→ **EXTRACTED ENTRIES**
============
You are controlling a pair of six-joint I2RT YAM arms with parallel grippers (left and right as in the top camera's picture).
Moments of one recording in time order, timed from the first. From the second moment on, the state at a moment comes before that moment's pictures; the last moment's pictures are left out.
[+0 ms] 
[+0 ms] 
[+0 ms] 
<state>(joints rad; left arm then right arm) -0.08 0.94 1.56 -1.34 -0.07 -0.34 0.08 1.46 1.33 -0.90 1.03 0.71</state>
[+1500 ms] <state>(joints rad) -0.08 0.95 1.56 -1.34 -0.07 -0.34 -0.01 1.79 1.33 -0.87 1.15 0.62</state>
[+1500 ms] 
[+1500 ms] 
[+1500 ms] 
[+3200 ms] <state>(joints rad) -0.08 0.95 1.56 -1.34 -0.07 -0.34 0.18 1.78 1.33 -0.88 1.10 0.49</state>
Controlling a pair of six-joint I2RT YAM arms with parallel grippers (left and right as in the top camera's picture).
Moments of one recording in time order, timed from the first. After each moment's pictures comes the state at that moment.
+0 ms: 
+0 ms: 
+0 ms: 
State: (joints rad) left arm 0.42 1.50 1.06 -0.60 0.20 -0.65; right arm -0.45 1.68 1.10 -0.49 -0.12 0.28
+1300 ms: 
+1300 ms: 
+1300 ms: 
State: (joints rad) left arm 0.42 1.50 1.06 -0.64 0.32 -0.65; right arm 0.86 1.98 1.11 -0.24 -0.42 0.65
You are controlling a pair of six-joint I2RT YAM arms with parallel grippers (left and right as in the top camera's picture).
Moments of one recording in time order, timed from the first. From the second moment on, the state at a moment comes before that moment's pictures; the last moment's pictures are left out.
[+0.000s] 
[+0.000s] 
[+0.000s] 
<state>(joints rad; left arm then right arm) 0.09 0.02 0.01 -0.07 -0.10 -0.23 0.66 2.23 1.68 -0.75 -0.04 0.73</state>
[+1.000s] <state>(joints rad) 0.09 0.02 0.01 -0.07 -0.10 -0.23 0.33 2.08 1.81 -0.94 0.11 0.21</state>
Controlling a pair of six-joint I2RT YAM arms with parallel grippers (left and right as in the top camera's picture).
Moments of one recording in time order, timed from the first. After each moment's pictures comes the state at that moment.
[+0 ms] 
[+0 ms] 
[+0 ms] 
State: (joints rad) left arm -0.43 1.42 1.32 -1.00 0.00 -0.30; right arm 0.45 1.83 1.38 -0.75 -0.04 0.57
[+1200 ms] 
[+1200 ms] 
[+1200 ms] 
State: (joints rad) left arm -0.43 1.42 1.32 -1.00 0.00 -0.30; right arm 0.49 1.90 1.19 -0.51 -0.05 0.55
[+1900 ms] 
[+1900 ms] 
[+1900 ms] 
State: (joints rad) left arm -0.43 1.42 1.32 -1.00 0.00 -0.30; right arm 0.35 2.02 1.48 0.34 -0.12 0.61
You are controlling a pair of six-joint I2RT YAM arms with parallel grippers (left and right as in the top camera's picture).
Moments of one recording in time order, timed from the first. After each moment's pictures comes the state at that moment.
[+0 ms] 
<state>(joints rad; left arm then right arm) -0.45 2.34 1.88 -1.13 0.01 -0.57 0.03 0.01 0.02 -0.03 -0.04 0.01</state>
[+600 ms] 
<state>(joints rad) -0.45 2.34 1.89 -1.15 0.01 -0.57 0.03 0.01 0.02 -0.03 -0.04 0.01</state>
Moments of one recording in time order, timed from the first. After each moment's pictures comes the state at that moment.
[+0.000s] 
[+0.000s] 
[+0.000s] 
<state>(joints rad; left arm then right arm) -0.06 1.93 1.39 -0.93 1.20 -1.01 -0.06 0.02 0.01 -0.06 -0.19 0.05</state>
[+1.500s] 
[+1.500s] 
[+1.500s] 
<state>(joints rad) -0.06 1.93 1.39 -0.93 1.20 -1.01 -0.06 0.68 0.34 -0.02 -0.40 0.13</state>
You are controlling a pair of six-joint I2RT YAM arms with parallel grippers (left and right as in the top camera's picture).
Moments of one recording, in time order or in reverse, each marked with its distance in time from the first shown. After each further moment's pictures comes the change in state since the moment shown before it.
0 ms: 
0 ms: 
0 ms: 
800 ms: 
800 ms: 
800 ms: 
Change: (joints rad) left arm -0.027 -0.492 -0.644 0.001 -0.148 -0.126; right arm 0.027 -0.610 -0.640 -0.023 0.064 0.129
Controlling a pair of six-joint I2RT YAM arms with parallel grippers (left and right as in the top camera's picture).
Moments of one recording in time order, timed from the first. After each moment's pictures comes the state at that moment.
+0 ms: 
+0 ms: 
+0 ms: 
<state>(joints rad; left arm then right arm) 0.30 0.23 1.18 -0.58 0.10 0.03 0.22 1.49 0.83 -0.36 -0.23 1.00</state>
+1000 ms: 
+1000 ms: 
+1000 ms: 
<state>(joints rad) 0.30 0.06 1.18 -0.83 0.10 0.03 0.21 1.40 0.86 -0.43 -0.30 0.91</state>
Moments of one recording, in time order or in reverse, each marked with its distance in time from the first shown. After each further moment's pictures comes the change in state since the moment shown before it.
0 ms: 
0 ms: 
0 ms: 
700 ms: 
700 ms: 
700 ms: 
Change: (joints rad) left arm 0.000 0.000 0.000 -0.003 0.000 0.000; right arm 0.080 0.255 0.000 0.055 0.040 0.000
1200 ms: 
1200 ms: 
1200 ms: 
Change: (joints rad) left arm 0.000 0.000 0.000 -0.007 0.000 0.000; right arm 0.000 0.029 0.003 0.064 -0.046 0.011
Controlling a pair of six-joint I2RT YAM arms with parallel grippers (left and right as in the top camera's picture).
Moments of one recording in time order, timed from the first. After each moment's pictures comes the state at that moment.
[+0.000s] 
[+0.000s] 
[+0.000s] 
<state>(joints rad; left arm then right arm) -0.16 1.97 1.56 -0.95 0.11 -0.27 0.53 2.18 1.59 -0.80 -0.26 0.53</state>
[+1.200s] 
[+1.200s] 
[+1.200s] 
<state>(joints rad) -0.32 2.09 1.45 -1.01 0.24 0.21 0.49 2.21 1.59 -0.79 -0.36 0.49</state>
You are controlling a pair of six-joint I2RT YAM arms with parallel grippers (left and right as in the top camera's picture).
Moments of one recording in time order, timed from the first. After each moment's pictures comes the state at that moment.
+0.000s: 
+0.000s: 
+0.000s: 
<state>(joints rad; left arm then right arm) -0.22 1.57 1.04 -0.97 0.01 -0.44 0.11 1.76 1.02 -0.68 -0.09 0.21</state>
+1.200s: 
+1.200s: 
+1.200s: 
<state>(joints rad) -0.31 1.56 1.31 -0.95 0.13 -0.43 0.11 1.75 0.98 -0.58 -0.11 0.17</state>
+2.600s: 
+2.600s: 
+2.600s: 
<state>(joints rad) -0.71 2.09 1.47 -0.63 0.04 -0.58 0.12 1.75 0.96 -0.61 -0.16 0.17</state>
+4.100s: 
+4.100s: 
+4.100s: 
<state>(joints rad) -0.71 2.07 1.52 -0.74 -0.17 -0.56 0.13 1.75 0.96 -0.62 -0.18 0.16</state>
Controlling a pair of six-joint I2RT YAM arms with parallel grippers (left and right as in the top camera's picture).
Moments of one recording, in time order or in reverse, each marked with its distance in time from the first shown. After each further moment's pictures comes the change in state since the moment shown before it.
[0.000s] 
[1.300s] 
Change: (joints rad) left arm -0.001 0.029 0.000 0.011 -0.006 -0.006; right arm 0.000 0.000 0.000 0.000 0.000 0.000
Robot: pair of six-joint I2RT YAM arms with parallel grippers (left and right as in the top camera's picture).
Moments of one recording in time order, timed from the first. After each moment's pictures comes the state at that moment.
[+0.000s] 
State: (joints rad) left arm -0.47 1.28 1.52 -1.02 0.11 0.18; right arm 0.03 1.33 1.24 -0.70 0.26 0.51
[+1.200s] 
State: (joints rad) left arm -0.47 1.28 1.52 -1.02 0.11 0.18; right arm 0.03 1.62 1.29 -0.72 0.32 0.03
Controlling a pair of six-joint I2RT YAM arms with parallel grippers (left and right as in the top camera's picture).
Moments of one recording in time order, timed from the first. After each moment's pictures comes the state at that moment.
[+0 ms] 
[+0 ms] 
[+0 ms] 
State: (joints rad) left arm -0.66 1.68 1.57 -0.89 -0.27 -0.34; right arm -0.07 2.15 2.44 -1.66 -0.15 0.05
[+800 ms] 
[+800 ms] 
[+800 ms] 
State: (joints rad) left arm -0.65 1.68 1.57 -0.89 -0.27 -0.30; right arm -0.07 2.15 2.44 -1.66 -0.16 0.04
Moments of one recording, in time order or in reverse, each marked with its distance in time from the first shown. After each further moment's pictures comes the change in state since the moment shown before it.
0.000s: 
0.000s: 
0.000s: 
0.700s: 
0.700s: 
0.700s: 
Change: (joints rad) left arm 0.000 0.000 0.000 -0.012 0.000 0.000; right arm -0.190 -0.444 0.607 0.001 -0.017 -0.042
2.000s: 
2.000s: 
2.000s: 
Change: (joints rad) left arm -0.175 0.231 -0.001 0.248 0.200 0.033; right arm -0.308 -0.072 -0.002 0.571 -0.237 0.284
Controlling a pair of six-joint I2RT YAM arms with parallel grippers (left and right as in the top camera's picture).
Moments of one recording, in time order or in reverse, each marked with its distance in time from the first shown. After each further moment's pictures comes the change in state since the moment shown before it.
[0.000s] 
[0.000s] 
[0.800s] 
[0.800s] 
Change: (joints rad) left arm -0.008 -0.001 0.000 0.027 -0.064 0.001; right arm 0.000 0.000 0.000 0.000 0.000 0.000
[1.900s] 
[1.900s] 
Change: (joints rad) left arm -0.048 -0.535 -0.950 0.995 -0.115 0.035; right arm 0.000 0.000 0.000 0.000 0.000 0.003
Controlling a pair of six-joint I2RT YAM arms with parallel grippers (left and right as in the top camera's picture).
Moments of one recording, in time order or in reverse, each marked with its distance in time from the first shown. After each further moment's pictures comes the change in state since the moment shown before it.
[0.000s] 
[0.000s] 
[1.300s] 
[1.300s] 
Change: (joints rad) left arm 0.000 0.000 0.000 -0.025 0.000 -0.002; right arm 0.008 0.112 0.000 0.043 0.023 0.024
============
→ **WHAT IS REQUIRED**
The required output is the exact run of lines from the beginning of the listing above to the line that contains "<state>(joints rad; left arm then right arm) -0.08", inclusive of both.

→ **SOLUTION FOR THIS EXERCISE**
You are controlling a pair of six-joint I2RT YAM arms with parallel grippers (left and right as in the top camera's picture).
Moments of one recording in time order, timed from the first. From the second moment on, the state at a moment comes before that moment's pictures; the last moment's pictures are left out.
[+0 ms] 
[+0 ms] 
[+0 ms] 
<state>(joints rad; left arm then right arm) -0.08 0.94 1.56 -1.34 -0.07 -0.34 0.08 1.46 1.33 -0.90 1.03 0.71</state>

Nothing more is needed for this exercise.